O dado talvez mais preocupante seja a idade de entrada nesse universo. Entre estudantes de até 11 anos ouvidos pela pesquisa, 9,5% afirmaram já ter apostado online. A pesquisa indica, portanto, que o contato com as plataformas começa ainda na infância e se amplia ao longo da adolescência. O acesso de menores de 18 anos às apostas é proibido pela legislação, o que levanta questionamentos sobre a capacidade de impedir que crianças e adolescentes cheguem às plataformas.

A exposição também apresenta diferença significativa entre meninos e meninas. Os meninos aparecem com maior frequência entre os estudantes que relatam já ter apostado, especialmente no ensino médio. O levantamento aponta ainda que a prática aparece tanto entre alunos de escolas públicas quanto privadas, mostrando que o problema não está restrito a um determinado perfil socioeconômico.

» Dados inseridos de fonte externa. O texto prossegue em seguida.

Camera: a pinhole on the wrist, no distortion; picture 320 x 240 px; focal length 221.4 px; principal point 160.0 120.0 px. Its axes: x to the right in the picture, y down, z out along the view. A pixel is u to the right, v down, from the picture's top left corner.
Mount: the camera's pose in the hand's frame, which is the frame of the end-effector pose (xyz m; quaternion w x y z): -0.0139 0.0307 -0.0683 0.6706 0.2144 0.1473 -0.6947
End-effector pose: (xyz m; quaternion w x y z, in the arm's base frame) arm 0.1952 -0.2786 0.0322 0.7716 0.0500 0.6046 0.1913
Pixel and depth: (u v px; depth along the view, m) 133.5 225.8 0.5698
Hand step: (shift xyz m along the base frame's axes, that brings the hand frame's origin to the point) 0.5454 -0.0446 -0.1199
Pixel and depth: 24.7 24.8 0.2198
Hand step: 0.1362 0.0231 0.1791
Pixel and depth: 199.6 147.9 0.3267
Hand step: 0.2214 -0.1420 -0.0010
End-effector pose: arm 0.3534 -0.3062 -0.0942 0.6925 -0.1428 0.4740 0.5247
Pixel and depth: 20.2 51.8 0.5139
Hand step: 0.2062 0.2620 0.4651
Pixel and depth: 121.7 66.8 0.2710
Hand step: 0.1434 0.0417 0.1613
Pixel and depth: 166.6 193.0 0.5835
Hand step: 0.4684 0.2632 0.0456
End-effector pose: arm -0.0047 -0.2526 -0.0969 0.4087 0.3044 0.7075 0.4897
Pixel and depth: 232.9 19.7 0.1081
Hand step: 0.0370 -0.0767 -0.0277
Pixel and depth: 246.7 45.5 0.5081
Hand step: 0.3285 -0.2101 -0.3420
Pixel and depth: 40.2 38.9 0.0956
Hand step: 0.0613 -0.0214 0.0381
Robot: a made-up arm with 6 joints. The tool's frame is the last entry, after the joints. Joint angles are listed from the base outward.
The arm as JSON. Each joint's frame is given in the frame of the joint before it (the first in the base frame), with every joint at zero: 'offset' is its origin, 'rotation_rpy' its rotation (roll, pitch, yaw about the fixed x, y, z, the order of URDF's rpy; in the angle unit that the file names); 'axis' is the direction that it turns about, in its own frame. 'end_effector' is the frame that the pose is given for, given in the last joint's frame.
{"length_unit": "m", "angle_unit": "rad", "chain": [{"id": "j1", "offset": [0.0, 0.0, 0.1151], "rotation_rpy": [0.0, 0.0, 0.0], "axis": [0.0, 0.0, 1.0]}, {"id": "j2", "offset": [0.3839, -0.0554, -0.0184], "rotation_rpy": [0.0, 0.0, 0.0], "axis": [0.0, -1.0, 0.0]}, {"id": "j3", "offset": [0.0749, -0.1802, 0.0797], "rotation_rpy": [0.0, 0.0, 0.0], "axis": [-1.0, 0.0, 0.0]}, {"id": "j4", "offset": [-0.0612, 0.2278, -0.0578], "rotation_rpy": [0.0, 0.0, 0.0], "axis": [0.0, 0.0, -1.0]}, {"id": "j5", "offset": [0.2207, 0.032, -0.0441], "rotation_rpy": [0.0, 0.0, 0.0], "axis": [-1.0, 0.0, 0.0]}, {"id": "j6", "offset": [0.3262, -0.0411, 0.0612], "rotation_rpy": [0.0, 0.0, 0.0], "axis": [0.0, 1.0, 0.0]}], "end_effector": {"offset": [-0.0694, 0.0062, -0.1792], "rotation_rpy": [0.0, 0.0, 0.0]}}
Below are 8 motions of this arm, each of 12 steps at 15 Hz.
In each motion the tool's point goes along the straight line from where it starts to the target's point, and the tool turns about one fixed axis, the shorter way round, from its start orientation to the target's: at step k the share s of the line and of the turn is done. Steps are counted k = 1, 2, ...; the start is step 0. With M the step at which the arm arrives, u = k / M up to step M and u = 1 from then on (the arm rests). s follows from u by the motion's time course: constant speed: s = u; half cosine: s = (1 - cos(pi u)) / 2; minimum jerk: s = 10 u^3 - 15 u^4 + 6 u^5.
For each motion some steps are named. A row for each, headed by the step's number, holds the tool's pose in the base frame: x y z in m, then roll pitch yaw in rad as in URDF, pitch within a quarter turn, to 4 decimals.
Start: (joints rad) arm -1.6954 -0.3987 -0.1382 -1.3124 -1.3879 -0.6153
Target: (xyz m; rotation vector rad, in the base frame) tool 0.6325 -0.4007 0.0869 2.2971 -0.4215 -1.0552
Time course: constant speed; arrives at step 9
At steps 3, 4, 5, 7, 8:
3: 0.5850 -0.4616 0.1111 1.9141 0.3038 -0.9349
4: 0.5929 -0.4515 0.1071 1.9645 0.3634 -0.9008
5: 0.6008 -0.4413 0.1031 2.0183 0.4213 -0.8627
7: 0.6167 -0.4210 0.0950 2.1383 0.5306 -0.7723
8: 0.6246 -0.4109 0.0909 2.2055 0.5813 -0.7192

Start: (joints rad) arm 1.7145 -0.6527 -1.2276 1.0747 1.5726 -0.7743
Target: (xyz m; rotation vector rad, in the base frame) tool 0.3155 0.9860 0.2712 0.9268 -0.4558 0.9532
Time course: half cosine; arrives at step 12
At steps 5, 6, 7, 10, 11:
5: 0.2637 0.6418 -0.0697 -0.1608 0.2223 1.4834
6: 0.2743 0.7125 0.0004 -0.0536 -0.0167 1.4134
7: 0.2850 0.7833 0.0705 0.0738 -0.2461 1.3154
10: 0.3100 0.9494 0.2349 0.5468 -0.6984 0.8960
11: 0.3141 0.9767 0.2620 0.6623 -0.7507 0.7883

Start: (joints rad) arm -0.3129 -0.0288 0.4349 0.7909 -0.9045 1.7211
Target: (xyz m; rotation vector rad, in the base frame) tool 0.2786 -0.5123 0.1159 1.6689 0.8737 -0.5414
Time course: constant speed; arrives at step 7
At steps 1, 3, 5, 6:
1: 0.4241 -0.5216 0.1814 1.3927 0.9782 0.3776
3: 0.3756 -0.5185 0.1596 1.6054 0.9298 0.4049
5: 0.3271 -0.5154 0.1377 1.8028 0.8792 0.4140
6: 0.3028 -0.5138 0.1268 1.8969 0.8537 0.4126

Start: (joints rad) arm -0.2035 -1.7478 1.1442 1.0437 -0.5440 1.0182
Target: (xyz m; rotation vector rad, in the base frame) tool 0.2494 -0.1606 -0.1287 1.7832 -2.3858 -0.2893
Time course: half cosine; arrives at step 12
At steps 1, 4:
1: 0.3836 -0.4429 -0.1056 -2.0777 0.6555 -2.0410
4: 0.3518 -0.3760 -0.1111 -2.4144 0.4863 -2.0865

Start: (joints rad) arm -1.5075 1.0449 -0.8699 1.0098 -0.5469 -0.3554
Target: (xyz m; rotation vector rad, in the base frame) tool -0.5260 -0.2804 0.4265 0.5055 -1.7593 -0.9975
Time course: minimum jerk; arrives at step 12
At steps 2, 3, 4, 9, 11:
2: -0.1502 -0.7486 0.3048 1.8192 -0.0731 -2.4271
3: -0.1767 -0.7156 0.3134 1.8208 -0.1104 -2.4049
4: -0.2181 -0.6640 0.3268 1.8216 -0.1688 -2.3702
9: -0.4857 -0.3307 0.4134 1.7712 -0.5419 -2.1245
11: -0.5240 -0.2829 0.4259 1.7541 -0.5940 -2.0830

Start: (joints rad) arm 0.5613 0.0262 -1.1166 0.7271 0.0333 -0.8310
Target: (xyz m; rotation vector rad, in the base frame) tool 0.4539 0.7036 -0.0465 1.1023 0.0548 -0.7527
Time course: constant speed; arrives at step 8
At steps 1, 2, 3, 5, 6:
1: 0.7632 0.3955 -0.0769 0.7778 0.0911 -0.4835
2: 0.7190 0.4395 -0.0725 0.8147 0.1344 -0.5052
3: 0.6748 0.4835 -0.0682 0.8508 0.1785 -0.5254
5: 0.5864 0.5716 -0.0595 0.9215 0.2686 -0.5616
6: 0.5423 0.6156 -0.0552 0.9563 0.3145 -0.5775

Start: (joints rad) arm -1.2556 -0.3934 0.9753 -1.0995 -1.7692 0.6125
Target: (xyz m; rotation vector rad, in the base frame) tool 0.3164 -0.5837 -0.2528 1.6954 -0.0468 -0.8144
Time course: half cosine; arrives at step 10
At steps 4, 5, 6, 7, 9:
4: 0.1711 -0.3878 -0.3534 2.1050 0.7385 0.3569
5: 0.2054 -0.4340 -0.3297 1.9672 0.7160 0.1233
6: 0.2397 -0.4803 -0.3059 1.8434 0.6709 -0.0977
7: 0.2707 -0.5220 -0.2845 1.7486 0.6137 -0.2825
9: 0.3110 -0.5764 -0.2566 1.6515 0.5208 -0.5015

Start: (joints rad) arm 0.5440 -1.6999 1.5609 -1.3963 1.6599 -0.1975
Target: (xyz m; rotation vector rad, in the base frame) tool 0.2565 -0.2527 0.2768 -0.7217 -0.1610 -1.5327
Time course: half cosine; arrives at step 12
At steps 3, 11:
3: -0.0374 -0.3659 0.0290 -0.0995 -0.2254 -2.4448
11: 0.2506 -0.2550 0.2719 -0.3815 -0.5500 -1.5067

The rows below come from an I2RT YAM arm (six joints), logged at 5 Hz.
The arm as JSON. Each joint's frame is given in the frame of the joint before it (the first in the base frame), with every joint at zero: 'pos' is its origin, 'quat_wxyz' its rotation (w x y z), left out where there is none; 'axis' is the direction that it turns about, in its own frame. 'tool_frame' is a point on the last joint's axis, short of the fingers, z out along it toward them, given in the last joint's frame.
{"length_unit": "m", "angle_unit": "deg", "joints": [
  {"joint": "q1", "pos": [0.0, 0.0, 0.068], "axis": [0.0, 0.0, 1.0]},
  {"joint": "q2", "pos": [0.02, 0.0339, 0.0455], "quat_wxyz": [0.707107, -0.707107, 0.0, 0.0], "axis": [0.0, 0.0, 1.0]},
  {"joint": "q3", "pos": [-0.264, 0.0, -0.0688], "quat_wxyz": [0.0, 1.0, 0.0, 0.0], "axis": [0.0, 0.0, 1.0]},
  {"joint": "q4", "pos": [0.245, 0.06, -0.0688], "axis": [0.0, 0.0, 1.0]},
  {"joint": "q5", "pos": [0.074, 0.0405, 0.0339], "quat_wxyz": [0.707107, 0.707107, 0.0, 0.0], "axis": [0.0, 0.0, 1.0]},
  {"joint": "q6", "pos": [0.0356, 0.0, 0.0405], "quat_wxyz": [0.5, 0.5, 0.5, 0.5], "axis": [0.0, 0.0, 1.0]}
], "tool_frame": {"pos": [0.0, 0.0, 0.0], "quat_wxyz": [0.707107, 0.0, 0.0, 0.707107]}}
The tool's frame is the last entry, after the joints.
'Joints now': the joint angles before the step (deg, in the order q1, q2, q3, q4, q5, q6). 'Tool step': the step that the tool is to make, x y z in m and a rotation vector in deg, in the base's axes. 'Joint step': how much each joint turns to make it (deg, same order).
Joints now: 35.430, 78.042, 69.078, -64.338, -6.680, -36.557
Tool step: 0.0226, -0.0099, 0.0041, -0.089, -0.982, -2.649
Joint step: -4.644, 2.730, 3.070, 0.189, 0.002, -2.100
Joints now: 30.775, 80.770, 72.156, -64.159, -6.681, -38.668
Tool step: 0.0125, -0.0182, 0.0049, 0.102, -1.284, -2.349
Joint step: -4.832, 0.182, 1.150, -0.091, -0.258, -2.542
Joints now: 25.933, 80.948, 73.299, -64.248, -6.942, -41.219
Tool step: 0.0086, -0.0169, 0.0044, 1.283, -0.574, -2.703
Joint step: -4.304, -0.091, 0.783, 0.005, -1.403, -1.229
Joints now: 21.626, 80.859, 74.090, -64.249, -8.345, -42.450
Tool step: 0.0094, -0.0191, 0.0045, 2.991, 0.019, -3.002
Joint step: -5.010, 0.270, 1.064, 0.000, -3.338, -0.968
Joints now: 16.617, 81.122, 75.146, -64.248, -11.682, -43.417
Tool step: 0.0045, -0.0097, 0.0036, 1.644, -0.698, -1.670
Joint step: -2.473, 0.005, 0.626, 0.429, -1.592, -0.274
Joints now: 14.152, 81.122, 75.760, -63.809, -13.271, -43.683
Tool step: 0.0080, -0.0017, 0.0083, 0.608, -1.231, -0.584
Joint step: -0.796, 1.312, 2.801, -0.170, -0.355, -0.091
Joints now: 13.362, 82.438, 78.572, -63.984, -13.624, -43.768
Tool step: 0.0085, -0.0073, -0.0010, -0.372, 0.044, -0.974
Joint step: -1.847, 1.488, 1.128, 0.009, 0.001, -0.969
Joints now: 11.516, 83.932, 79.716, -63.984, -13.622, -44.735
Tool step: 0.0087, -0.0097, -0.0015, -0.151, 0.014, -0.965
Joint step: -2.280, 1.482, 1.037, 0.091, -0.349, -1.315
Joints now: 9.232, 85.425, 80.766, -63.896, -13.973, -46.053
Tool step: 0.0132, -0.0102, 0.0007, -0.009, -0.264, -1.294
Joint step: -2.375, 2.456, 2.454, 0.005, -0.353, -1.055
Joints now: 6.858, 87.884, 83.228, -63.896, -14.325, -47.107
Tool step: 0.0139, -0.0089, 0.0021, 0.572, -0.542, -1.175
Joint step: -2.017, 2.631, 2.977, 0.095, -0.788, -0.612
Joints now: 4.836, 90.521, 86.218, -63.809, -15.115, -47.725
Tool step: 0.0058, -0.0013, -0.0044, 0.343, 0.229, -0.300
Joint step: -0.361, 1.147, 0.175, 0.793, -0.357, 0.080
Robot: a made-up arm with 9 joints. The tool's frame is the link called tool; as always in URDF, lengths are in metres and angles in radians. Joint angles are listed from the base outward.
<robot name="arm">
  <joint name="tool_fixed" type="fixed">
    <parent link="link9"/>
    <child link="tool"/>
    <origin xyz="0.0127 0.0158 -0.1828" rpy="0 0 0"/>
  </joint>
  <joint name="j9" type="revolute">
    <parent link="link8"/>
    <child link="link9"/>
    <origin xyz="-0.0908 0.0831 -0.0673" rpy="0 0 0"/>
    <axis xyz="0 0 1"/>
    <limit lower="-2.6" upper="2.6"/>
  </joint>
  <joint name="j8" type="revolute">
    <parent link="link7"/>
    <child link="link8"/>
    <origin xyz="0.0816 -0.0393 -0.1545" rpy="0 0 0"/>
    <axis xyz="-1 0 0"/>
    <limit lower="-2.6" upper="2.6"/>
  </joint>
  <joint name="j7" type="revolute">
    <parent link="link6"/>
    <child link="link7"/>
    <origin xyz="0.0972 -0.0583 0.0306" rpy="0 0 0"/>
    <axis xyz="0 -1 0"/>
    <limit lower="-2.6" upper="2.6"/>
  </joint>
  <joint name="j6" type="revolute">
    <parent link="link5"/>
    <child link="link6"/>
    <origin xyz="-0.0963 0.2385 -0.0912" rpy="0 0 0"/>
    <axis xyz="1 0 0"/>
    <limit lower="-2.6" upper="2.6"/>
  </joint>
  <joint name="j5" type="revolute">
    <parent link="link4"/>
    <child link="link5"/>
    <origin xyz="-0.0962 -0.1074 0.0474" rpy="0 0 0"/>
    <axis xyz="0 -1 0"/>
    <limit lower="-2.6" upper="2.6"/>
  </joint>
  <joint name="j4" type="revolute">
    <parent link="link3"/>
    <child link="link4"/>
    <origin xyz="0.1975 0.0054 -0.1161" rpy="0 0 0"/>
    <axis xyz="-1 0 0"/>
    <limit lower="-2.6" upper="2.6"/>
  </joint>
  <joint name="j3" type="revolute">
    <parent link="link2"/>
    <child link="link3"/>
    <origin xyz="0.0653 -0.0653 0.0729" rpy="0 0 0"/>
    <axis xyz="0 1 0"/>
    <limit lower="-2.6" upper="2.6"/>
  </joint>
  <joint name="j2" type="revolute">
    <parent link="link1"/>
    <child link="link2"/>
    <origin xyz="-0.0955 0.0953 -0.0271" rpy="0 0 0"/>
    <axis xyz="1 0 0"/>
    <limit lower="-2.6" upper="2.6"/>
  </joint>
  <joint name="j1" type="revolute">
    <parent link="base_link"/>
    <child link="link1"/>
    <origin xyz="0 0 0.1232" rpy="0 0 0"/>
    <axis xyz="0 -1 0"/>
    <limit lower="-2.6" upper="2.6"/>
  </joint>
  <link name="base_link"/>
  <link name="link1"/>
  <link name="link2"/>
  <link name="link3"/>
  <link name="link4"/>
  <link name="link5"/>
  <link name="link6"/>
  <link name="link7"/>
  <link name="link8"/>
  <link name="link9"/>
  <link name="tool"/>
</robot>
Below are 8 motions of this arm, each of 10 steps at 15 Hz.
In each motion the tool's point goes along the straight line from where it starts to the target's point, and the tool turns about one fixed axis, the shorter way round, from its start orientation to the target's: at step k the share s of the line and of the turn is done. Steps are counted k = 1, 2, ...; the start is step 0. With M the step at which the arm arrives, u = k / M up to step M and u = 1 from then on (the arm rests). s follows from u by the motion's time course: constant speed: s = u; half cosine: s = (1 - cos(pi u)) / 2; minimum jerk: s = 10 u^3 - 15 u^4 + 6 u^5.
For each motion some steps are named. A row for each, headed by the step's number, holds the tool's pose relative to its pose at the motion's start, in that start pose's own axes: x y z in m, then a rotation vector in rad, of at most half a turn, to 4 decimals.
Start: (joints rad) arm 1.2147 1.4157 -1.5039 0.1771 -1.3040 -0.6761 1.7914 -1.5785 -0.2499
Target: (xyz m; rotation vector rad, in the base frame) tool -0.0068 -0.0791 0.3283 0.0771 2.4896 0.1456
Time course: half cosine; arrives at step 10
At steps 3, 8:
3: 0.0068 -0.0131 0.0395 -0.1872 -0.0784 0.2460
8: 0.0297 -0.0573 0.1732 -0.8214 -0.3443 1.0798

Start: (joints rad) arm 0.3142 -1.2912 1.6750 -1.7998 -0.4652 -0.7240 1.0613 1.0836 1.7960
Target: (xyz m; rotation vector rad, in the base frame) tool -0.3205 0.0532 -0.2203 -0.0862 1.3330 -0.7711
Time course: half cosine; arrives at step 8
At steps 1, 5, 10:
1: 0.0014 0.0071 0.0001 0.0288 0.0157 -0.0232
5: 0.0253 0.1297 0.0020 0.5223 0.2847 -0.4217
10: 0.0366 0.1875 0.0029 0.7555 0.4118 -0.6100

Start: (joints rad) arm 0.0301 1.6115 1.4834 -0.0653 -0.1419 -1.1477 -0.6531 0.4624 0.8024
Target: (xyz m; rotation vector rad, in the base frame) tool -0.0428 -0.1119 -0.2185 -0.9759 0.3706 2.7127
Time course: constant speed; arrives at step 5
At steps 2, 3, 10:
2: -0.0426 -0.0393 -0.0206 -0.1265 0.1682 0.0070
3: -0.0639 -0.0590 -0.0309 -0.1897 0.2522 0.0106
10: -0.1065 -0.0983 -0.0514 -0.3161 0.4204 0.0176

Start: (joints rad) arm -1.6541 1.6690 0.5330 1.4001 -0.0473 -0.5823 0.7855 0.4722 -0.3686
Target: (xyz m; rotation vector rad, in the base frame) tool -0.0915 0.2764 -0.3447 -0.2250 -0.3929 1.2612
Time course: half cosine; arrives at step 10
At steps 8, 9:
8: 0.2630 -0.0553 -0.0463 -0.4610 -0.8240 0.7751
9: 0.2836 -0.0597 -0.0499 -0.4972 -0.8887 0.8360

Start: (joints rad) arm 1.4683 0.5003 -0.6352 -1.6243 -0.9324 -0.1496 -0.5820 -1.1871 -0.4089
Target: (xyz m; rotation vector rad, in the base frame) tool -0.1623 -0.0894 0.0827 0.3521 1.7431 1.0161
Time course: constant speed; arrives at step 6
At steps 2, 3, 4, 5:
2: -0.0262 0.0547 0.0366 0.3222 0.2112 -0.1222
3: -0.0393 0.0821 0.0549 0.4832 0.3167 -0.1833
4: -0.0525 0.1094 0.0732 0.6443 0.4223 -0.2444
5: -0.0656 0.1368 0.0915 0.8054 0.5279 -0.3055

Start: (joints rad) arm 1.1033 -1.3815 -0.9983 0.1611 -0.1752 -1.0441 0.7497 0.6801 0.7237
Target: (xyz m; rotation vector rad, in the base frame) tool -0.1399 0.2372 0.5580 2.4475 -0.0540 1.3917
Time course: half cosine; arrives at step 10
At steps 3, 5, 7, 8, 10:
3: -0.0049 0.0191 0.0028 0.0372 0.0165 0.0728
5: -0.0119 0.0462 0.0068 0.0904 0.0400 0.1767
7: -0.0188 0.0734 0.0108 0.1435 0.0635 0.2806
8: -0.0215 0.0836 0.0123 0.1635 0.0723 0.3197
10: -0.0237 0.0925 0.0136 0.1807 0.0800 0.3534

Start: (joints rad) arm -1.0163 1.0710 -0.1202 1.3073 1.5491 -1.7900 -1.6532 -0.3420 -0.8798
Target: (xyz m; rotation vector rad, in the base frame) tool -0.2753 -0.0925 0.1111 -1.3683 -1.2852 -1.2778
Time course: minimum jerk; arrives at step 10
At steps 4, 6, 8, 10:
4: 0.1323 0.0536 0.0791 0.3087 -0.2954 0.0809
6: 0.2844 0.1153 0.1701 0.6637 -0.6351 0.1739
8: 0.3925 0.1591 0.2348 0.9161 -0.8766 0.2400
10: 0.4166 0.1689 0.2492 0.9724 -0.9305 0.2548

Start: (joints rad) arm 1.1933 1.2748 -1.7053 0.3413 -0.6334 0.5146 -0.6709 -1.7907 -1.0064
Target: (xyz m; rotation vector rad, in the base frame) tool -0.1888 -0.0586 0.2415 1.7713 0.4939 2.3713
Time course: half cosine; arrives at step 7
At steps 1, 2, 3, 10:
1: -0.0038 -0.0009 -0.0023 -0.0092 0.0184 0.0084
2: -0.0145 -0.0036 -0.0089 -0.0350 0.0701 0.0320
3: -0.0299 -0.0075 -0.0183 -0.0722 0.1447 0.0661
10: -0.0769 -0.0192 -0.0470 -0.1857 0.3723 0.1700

Além da dimensão comportamental, existe uma consequência financeira expressiva. Estimativas associadas ao levantamento apontam que as perdas acumuladas pelos estudantes podem ultrapassar R$ 1 bilhão. O número ajuda a dimensionar o tamanho do problema, mas deve ser apresentado como estimativa, e não como valor efetivamente medido em cada aposta realizada pelos entrevistados.

O fenômeno também revela uma mudança na relação de crianças e adolescentes com o dinheiro. As bets são apresentadas como entretenimento, mas podem introduzir precocemente a ideia de que ganhar dinheiro depende da sorte ou de um palpite certeiro. Para famílias, escolas e igrejas, o desafio passa a ser discutir não apenas o risco de perder dinheiro, mas também conceitos como responsabilidade, autocontrole, consumo, trabalho e o valor atribuído ao dinheiro.

No ambiente cristão, o tema ganha uma dimensão ainda mais ampla. A Bíblia não trata das apostas esportivas modernas, mas apresenta princípios recorrentes sobre domínio próprio, ganância, amor ao dinheiro, responsabilidade e administração dos recursos. Textos como 1 Timóteo 6:9-10, que alerta para os perigos associados ao desejo de enriquecimento, e Provérbios 13:11, que contrapõe ganhos obtidos rapidamente à construção paciente de patrimônio, podem servir como ponto de partida para conversas com adolescentes. O objetivo não deve ser apenas dizer “não aposte”, mas ajudar o jovem a compreender por que a promessa de dinheiro fácil pode ser uma armadilha.

O levantamento coloca, assim, um novo desafio diante de pais e educadores: as bets não estão apenas nos celulares dos adultos. Elas já chegaram ao universo escolar e alcançam estudantes que, em muitos casos, ainda estão construindo sua relação com dinheiro, risco e responsabilidade. Quando quase metade dos alunos do último ano do ensino médio relata já ter apostado, o fenômeno deixa de ser um comportamento isolado e passa a exigir atenção de famílias, escolas, autoridades e comunidades de fé.